I think NASA’s contributing part to that, not the only one, but a long part of it. I will say going to doing food in space, one thing I can definitely see is that the microbial, the apps that you’ll use to make the basic food products, amino acids and so on. The only place that a 3D printer really makes sense in space is in food, so you can print a steak and then print a tomato. G: I think the vast majority of the benefits are good of what we do, what NASA is trying to do, how it pushes the technology, how has it changed the thinking, I know that we’re working on a new space toilet. Again, nobody likes the space toilet, so it’s an opportunity.

I think my team has come up with some fairly innovative things that like I mentioned. Beginning in fact, my first challenge to them was, well, the toilet seat. I said “Hold it, why are we talking about a toilet seat? We don’t have gravity. You’re not sitting on anything, figure out another way to do it.” G: We may come out with the ideal reusable diaper for a child, for all we know. You never know, but you have to keep an eye out. Paragon has a very active intellectual property programme. . R: You could really market that reusable children’s diaper by saying tested on astronauts, you know. G: Yeah, yeah, that might do. If we can hold an astronaut, it’ll hold your child. I’ve raised three kids, and I can tell you, they will come out with things that the just the diaper will not hold. That’s part of the fun again of having to design around, you have to design for all physical capabilities.

The Waste and Hygiene Compartment uses suction to get waste away from the astronauts and processed through the closed-loop ECLSS, without the use of gravity or water. You may be surprised to learn that waterless toilets aren’t just for space missions though. For some, they’re a current daily reality.

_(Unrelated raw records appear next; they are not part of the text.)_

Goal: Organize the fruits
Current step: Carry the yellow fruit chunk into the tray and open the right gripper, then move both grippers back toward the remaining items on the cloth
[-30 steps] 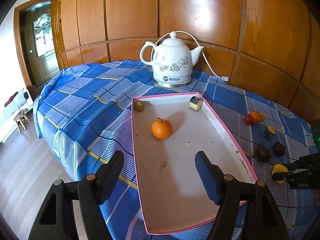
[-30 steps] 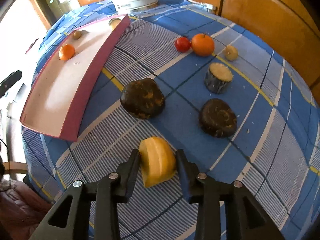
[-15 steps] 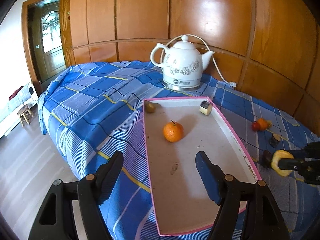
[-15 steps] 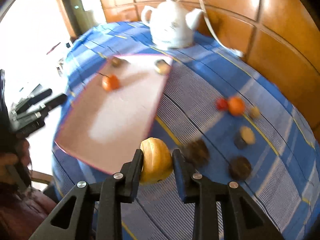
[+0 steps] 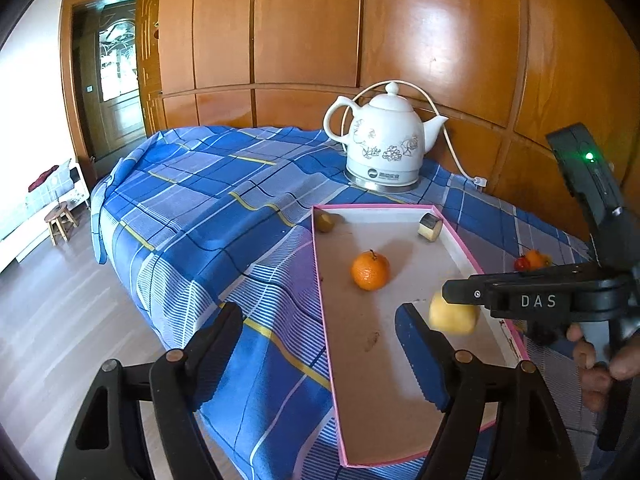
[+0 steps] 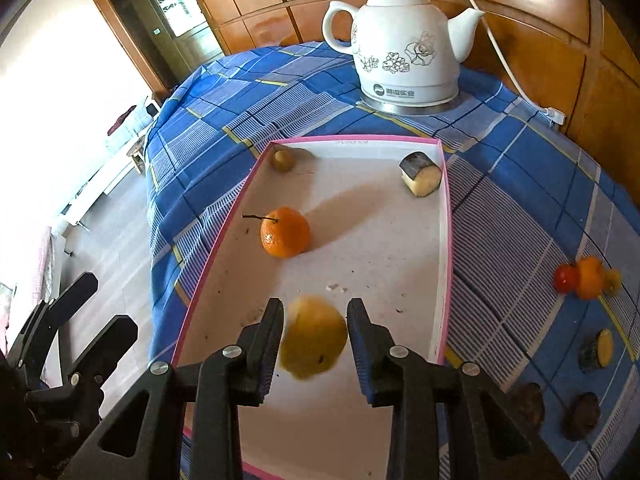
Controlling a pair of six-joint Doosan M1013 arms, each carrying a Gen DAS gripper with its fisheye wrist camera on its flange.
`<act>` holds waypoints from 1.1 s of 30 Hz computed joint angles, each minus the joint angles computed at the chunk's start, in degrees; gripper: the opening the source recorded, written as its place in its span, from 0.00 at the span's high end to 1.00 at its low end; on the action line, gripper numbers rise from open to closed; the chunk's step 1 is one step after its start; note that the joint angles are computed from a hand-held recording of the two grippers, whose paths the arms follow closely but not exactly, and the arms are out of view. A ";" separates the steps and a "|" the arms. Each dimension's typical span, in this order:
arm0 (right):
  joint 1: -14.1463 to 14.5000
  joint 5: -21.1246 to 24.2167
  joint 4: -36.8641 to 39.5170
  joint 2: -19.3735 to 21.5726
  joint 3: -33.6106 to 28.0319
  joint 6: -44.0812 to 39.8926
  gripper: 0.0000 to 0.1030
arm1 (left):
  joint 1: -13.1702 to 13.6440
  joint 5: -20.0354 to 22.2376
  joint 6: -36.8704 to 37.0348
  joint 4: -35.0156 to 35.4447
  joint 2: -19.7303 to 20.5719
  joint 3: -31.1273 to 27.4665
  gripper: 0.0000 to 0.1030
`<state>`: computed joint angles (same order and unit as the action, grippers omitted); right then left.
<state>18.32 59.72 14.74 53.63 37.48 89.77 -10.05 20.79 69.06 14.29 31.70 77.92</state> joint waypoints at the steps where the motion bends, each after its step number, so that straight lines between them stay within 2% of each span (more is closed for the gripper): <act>1: 0.04 -0.29 -0.04 -0.22 0.40 -0.05 0.67 | 0.04 0.03 -0.36 0.31 0.02 -0.01 0.23; 3: 0.09 -1.31 -1.18 -1.11 1.97 0.31 0.65 | 0.08 0.12 -0.67 0.41 0.07 -0.06 0.23; 21: -2.25 -9.05 -4.29 -9.31 16.37 2.28 0.65 | -0.71 -0.91 -0.31 1.77 -0.55 0.47 0.23; 29: -3.60 -11.20 -6.13 -11.86 20.81 4.28 0.65 | -1.37 -0.51 1.11 1.77 -0.60 0.40 0.23; 33: -4.47 -12.14 -8.06 -13.35 23.15 5.63 0.65 | -1.66 0.09 4.25 -0.42 -0.42 0.07 0.23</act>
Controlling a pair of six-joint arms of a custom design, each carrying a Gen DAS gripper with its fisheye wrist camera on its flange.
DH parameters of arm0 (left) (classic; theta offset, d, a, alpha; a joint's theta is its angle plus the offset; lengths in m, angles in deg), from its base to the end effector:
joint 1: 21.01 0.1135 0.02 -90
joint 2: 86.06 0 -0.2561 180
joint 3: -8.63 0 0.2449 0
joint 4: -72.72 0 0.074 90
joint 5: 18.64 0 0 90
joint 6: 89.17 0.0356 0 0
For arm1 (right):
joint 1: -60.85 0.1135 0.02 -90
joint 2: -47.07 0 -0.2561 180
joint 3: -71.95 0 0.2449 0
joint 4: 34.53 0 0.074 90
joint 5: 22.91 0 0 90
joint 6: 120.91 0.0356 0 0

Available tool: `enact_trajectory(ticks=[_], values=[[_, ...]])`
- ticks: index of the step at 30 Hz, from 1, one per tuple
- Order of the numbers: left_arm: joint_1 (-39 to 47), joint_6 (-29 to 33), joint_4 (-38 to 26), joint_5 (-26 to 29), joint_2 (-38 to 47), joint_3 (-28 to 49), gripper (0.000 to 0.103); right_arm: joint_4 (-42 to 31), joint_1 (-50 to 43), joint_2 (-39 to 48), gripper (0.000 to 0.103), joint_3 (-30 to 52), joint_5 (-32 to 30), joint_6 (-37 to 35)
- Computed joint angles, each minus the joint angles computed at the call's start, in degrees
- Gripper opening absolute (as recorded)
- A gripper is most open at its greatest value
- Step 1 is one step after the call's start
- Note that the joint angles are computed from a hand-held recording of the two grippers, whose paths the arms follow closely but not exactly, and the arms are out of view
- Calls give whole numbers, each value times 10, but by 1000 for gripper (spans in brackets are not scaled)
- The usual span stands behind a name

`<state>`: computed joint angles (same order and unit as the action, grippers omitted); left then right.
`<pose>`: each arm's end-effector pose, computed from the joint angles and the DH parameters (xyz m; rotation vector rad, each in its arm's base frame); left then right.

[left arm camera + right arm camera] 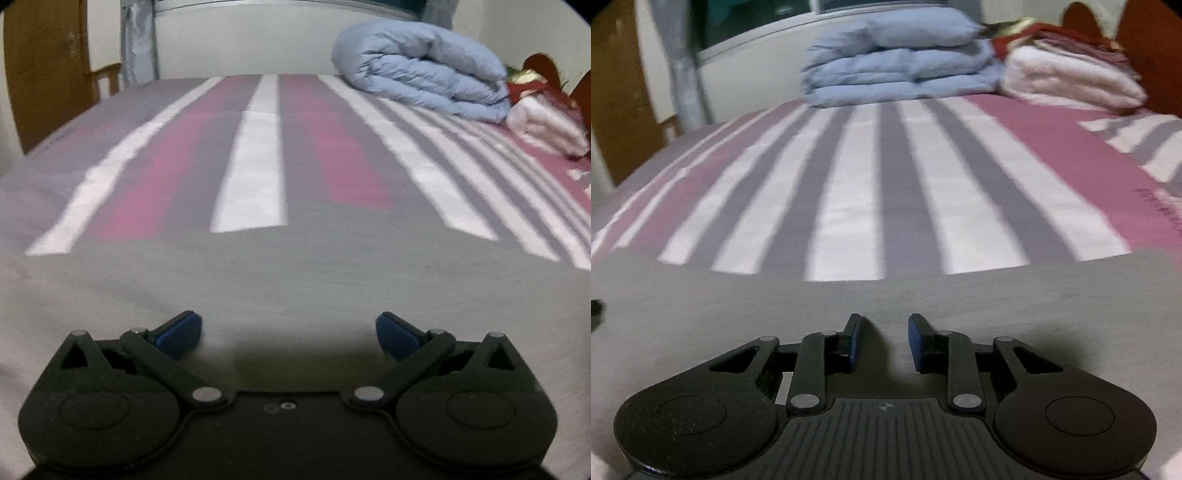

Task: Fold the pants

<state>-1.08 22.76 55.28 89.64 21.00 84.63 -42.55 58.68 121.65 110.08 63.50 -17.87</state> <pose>0.3576 0.1178 0.1512 0.1849 2.3550 -0.0352 0.2270 -0.0064 0.1382 0.2805 2.3344 0.1668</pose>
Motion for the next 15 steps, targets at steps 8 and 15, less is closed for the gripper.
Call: enact_trajectory(ticks=[8,15], values=[[104,13,-15,-30,21,78,95,-76,7,-132,28,-22,-12,12],[163,44,-18,-17,29,101,96,-27,209,-36,28,60,49,90]])
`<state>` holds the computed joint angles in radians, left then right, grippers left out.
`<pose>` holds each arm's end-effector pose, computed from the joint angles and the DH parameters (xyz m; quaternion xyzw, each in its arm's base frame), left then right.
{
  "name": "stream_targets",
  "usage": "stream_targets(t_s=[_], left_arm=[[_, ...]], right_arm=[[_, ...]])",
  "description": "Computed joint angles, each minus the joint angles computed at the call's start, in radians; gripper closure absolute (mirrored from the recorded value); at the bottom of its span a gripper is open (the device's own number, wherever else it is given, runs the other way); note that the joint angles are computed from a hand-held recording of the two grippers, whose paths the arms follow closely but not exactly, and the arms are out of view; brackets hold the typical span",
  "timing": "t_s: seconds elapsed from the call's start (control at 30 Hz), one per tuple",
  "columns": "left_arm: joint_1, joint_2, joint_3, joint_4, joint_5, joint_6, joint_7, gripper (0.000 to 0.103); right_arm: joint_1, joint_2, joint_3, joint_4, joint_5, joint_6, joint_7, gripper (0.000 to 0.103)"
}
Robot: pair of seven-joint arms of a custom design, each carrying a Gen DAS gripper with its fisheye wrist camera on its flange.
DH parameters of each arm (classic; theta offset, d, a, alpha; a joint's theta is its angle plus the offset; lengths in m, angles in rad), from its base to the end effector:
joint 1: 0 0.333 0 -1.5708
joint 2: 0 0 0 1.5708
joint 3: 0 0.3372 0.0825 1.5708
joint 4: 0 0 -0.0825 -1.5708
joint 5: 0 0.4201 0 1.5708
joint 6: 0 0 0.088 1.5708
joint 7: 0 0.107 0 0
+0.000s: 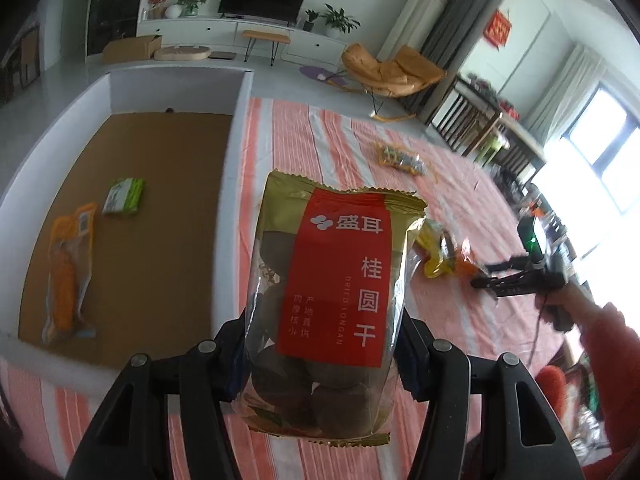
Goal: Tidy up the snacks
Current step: 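Carry both snacks over the white box and open both tools to drop them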
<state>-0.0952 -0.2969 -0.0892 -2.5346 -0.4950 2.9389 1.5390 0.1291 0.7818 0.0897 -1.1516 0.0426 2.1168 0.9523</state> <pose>0.4899 -0.0614 0.4537 -0.7501 0.5580 -0.3341 0.1197 0.8088 0.1585 0.3549 -0.9190 0.3800 -0.0501 0.0925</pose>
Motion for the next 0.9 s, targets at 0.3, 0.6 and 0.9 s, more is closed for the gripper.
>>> stream_targets(t_s=[0.3, 0.6, 0.9], left_arm=[[0.247, -0.171, -0.04, -0.084, 0.158, -0.032, -0.135, 0.045], [0.4, -0.053, -0.032, -0.019, 0.36, -0.084, -0.294, 0.043], [0.466, -0.022, -0.039, -0.035, 0.491, -0.059, -0.456, 0.014]], right_arm=[[-0.17, -0.217, 0.118, -0.237, 0.4, 0.081, 0.061, 0.044], [-0.037, -0.175, 0.261, -0.039, 0.742, -0.126, 0.013, 0.043], [0.252, 0.042, 0.241, 0.242, 0.659, -0.026, 0.17, 0.021]])
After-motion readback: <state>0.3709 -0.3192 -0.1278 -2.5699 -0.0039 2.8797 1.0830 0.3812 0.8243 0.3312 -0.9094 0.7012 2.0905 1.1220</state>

back down on earth... For those who attended our Roadshows, you might have heard the Office of the Technical Regulator talk about waterless composting toilets with urine diverters. By definition, waterless toilets or ‘dry sanitation’ systems do not use water to treat or transport human waste. As well as reducing water use, waterless toilets can keep pollutants out of waterways. According to the Department of Climate Change, Energy, the Environment and Water, they are particularly appropriate for rural settings, but can be used anywhere, depending on local government regulations. Joshua Knight from the Office of the Technical Regulator has verified “Yes, as the everyday consumer is looking to do their bit for the environment, we have had increased enquires into the use of waterless composting toilets with urine diverters. Diverting the urine helps to increase the capacity of a composting toilet and can help reduce issues with odour.” SA Water has approved a number of waterless composting toilets, with AS/NZS 1546.2 Certification. However, under the Wastewater Regulations in South Australia, all composting toilets are the subject of product approval by SA Health. If you were planning on acting out The Martian’s potato growing scene, your dreams may be on hold: The Department of Climate Change, Energy, the Environment and Water has stated that the compost from composting toilets should not be used to grow vegetables. Joshua Knight from the Office of the Technical Regulator has also said “Currently there is no compliant way to connect a urine diverting toilet to a Sanitary drainage system. They are also not WaterMark approved, so please confirm with your local council environmental health officer before installing.” It is important to note, it’s legal to sell non-WaterMark certified plumbing and drainage products in Australia. But if the product type is listed on the Schedule of Products but is not WaterMark certified, a licensed plumber is not permitted to install it.

The question remains: Whether it’s in outer space or South Australia, who knows what the future of plumbing will bring?